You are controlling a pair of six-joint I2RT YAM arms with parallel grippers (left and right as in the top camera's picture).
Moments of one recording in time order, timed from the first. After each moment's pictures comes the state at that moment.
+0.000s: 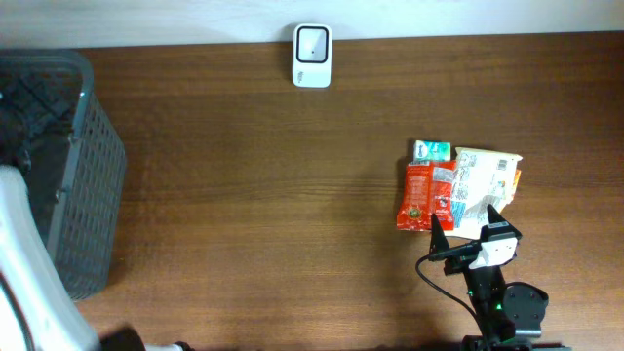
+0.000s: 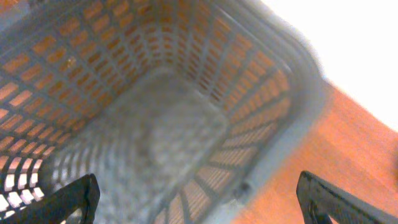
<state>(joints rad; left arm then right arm) 0.41 1.62 2.03 -1.26 -0.17 -0.30 -0.08 0.01 0.01 -0.06 -0.21 -0.03</state>
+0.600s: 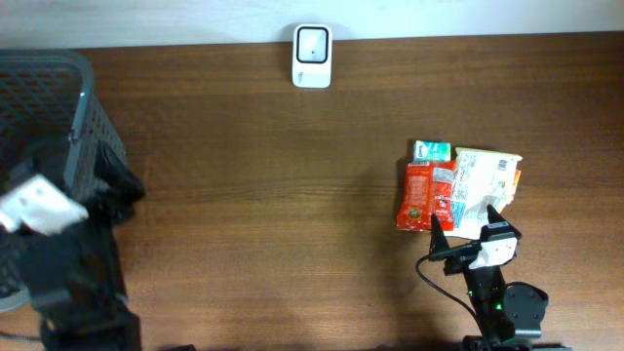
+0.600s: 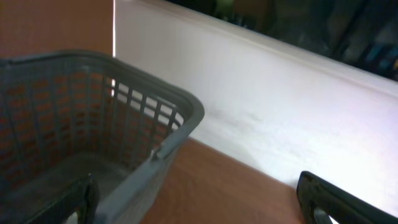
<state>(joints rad) 0.21 0.63 0.83 -0.29 -0.17 -0.30 -0.08 0.01 0.01 -0.06 -0.21 -0.03</state>
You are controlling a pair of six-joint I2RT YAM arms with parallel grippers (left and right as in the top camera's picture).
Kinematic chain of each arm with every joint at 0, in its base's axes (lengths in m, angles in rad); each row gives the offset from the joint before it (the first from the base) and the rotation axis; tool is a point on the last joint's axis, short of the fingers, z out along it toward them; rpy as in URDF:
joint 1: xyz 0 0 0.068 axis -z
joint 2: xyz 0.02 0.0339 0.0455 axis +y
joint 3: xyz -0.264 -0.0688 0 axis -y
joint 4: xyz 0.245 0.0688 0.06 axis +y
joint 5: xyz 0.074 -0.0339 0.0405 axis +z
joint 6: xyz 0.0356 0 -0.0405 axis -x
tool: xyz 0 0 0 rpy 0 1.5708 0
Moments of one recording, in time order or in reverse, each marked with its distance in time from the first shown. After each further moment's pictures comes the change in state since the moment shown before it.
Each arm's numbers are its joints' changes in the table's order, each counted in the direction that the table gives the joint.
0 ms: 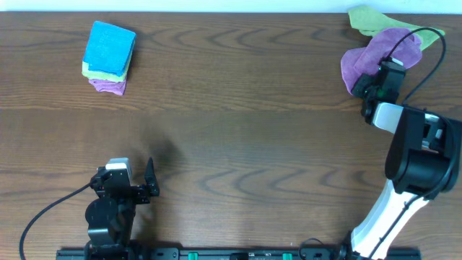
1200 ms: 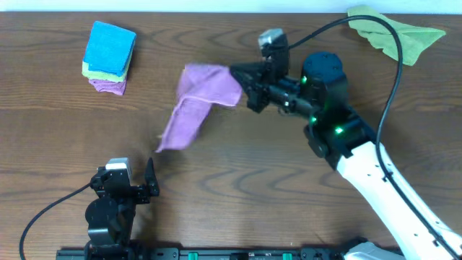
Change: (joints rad) left arm 0.000 0.000 0.000 0.000 0.000 0.000; right arm -0.700 -0.764 0.026 0.396 0.515 -0.087
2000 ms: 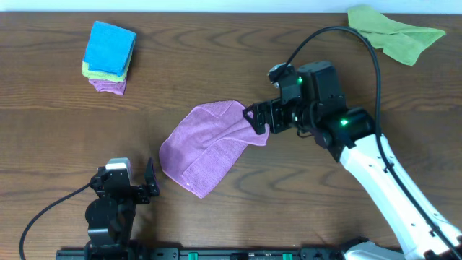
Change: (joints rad) left arm 0.000 0.000 0.000 0.000 0.000 0.000; right arm 0.055 0.034 0.002 0.518 -0.082 0.146
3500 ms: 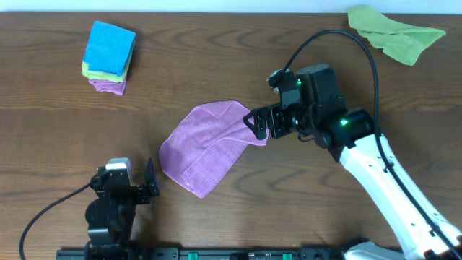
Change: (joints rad) left arm 0.000 0.000 0.000 0.000 0.000 0.000; right arm 0.000 0.000 0.000 0.053 0.007 0.002
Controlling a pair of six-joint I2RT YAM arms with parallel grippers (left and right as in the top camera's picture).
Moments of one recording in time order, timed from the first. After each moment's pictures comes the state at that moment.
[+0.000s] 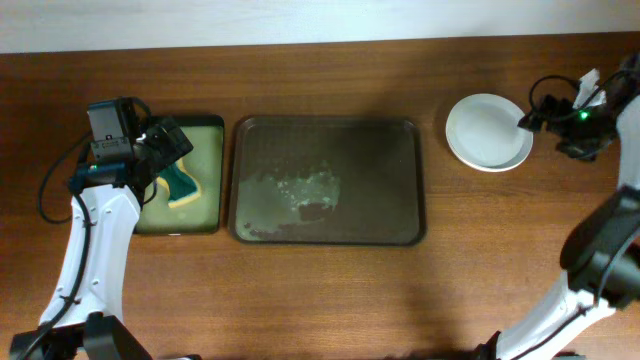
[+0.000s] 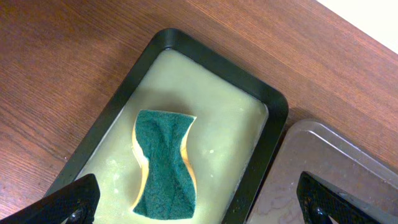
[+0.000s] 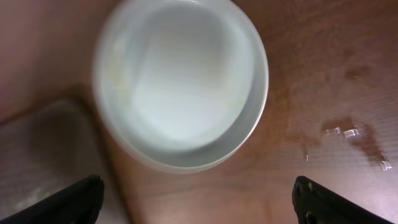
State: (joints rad) left arm 0.14 1.53 1.19 -0.54 -0.05 -0.40; right arm -0.49 2.02 1.85 -1.15 -0.39 -0.01
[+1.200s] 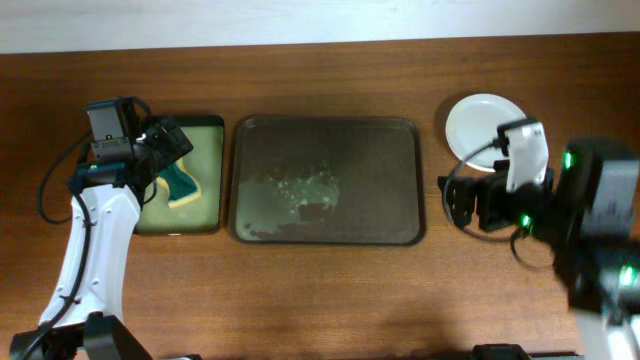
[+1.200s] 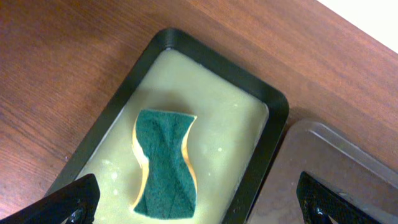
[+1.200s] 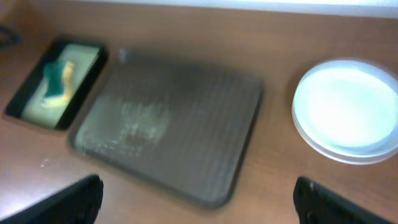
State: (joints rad) left arm 0.14 1.53 1.19 -0.54 -0.05 -0.40; right arm -0.03 0.97 1.21 -0.96 -0.39 -0.09
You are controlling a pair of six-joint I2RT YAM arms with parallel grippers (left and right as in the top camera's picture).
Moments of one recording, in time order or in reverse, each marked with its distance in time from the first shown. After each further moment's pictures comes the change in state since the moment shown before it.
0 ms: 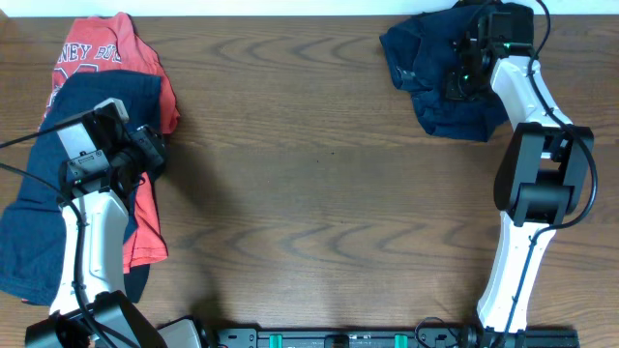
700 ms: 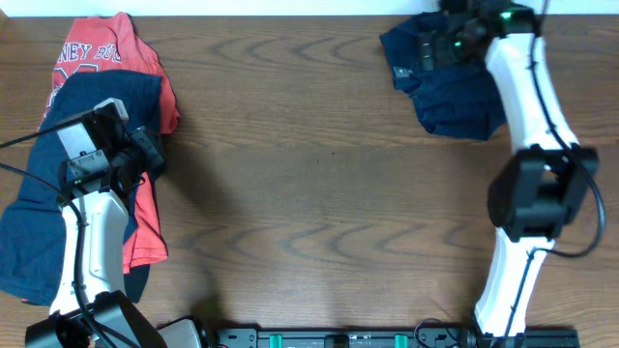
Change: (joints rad) left arm 0.000 0.000 0.000 -0.001 0.000 -0.004; right arm 0.087 -0.148 0.225 -0.220 0.047 -0.084
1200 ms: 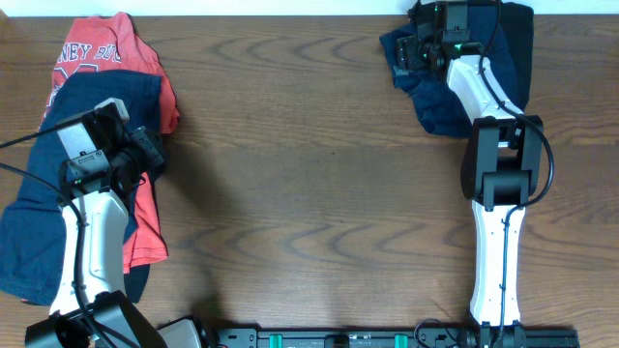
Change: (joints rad) left arm 0.000 0.000 0.000 0.000 0.008 0.000; right arm 0.037 0.361 -0.001 0.643 -0.065 -0.068
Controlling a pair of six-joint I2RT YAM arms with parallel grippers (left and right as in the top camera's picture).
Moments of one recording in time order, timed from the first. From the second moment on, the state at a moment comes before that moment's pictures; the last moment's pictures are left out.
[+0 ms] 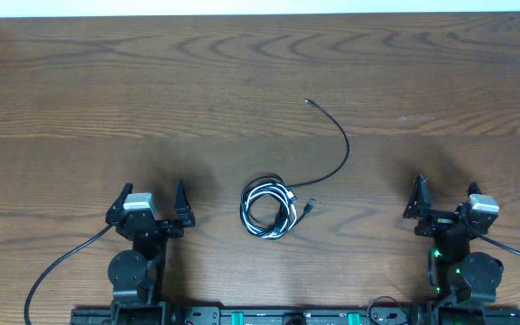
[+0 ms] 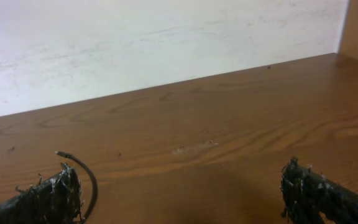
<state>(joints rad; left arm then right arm) 0.02 0.01 0.02 -0.11 0.00 -0.09 -0.09 0.01 0.01 -0.07 -0.01 0.18</state>
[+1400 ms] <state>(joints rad) 0.02 0.01 0.03 0.21 0.04 -0.10 -0.09 0.01 0.01 -0.07 -0.01 0.18</state>
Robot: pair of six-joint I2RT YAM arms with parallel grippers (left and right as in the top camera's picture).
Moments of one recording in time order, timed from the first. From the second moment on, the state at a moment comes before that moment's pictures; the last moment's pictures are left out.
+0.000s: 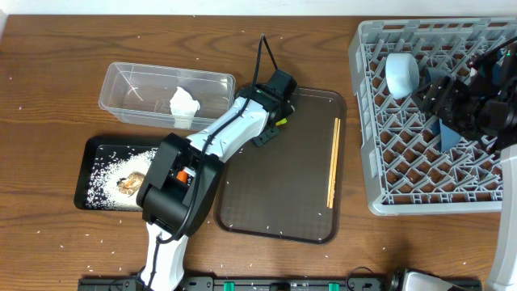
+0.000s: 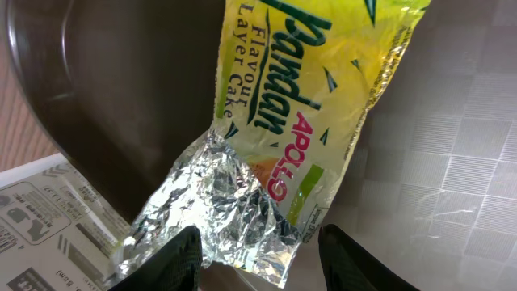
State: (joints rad) left arm -0.56 2.10 1.52 -0.78 -0.27 0.39; right arm -0.22 1.41 1.55 -1.16 -0.31 0.33
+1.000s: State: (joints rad) left arm -0.51 2.06 1.52 -0.70 -0.27 0.65; right arm -0.22 1.41 1.55 -1.17 -0.31 0.33
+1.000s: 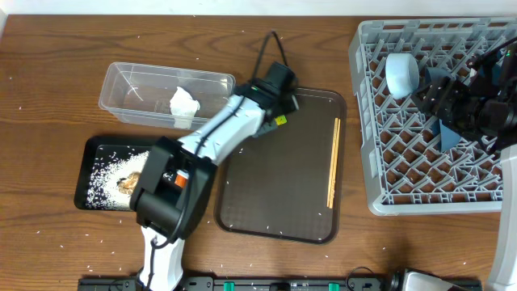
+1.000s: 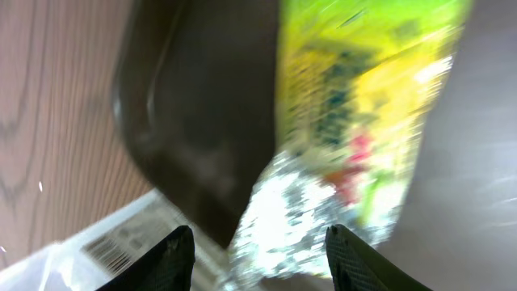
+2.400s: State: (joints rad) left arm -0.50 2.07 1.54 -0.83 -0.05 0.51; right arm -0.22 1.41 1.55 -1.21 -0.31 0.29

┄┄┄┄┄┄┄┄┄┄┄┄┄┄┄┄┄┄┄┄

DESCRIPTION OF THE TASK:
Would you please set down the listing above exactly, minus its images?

RESPONSE AREA:
You are controlling a pair of six-joint I2RT YAM arms with parallel grippers (left and right as in the top camera's picture).
Moments of one recording in time order, timed from the first. After each moment's pictures comes the state at that moment.
+0.000s: 
+0.000s: 
<state>(joints rad; left arm then right arm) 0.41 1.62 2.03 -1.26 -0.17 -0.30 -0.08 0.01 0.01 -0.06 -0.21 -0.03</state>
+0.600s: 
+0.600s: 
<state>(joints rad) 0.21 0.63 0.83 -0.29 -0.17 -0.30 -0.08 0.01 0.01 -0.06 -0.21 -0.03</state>
You are controlling a pair of six-joint I2RT YAM arms with parallel grippers (left and right as in the top camera's picture).
Kinematic chain of each arm with every joint at 0, in its base's axes (lengths in m, angles in rad); each row gives the offset from the joint before it (the first from the base) and the rotation axis; tool is a point on the last joint's axis, short of the fingers, z out along it toward them; rpy as in URDF:
joint 1: xyz 0 0 0.068 axis -z
joint 2: xyz 0.02 0.0339 0.0455 axis +y
joint 3: xyz -0.264 -0.0688 0 axis -y
joint 4: xyz 0.245 0.0688 0.06 axis +y
joint 5: xyz 0.074 -0.0339 0.0405 axis +z
joint 6: xyz 0.0356 0 -0.0405 axis -x
tool: xyz 0 0 0 rpy 0 1.5708 0
Moments of one recording, in time order or in reverse, each marked with its distance in time from the first shown. After each further moment's pictures comes the change in state since the moment shown before it.
Each arm's numbers are its joints' changes in the table's order, each counted in the direction that the table gives the joint.
0 ms: 
1200 ms: 
Change: (joints rad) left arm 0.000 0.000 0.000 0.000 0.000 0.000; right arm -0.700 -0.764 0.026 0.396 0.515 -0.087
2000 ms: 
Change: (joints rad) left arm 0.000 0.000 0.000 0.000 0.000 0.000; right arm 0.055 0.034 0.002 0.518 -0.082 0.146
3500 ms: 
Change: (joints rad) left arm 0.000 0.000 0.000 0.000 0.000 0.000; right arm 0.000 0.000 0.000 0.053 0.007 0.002
Controlling a pair of six-joint I2RT YAM arms with parallel grippers (left and right as in the top camera's picture).
Moments of one recording in time order, timed from the first. After each moment's pictures comes the state at that moment.
[+0.000s] 
[+0.000s] 
[+0.000s] 
State: (joints rad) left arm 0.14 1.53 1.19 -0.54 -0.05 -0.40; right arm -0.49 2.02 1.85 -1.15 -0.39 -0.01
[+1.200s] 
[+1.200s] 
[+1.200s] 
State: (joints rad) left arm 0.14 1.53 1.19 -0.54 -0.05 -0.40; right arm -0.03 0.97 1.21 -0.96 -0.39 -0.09
You are controlling a pair of six-joint I2RT YAM arms with parallel grippers (left and right as in the top camera's picture).
Moments of one recording, in time order or in reverse, each marked with its distance in time from the first shown. After each further moment's pictures comes the change in state since the moment shown before it.
0 ms: 
700 ms: 
Change: (joints rad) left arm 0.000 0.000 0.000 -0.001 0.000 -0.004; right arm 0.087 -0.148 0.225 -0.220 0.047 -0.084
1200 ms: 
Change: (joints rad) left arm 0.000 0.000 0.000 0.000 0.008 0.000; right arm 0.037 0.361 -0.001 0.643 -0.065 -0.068
Controlling a pair of six-joint I2RT YAM arms with parallel grippers (left and right as in the top camera's picture).
Moments of one recording in time order, timed from the first. From the second moment on, the state at a moment comes before that moment's pictures; the last moment's pictures are left out.
[+0 ms] 
[+0 ms] 
<state>(joints rad; left arm then right arm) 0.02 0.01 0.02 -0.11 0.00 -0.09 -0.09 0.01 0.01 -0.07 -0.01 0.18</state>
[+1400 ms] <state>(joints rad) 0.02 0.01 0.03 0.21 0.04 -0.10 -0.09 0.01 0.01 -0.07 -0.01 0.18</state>
Robot: pair of six-joint I2RT YAM arms with parallel grippers (left and right as in the top camera's picture).
Moments of one recording in time order, timed from the first. From the second moment on, the state at a moment comes before that moment's pictures; the last moment's pictures are left out.
+0.000s: 
+0.000s: 
State: (joints rad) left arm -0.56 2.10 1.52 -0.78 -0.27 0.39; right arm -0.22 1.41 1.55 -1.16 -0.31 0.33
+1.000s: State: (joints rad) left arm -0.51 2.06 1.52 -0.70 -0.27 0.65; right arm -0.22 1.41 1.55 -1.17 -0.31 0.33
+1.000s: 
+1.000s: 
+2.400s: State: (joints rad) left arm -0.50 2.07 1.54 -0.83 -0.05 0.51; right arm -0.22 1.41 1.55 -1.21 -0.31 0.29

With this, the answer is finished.